Here is the program output:

## Closing Info

When you are thinking what number ε has to be so that ε^2 is 0 but ε is not 0, you may be tempted to think that it is an imaginary number, just like i (the square root of -1) that doesn’t actually exist. This is actually not how it is… I’ve seen ε described in two ways.

One way I’ve seen it described is that it’s an infinitesimal number. That sort of makes sense to me, but not in a concrete and tangible way.

The way that makes more sense to me is to describe it as a matrix like this:
[0, 1]
[0, 0]

If you multiply that matrix by itself, you will get zero(s) as a result.

In fact, an alternate way to implement the dual numbers is to treat them like a matrix like that.

I also wanted to mention that it’s possible to modify this technique to get the 2nd derivative of a function or the 3rd, or the Nth. It isn’t only limited to the 1st derivative. Check the links at the bottom of this post for more info, but essentially, if you want 1st and 2nd derivative, you need to make it so that ε^3 = 0 instead of ε^2 = 0. There is a way to do that with matrices.

Another neat thing is that you can also extend this into multiple dimensions. This is useful for situations like if you have some terrain described by mathematical functions, when you are walking the grid of terrain to make vertex information, you can get the slope / gradient / surface normal at the same time.

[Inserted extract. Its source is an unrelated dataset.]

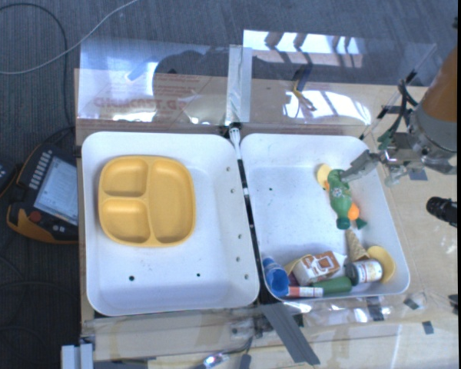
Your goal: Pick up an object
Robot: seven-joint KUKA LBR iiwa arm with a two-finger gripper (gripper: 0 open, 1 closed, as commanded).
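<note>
The right bin [292, 206] holds several small objects. A green toy with a yellow head and orange tip [339, 195] lies near its right wall. Along the front wall lie a brown-and-white carton [320, 266], a blue item [273, 276], a green pen-like stick [332, 287], a small bottle [366, 271], a cone [356, 241] and a yellow piece [382, 257]. My gripper [378, 164] hangs over the bin's right rim, just up and right of the green toy. It is open, with nothing between its fingers.
In the left bin [215, 283] lies a yellow divided plate [147, 200]. A clear panel [238, 75] stands behind both bins. A handheld pendant [46, 194] rests on the floor at far left. Cables hang beside the wrist at the right.
</note>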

Lastly, I wanted to mention a different kind of number called a hyperbolic number.

The imaginary number i^2 = -1 and we can use it to do 2d rotations.

The dual number ε^2 is 0 (and ε is not 0) and we can use it to do automatic differentiation.

Hyperbolic numbers have j, and j^2 = 1 (and j is not 1). I’m not sure, but I bet they have some interesting usefulness to them too. It would be interesting to research that more sometime. If you know anything about them, please post a comment!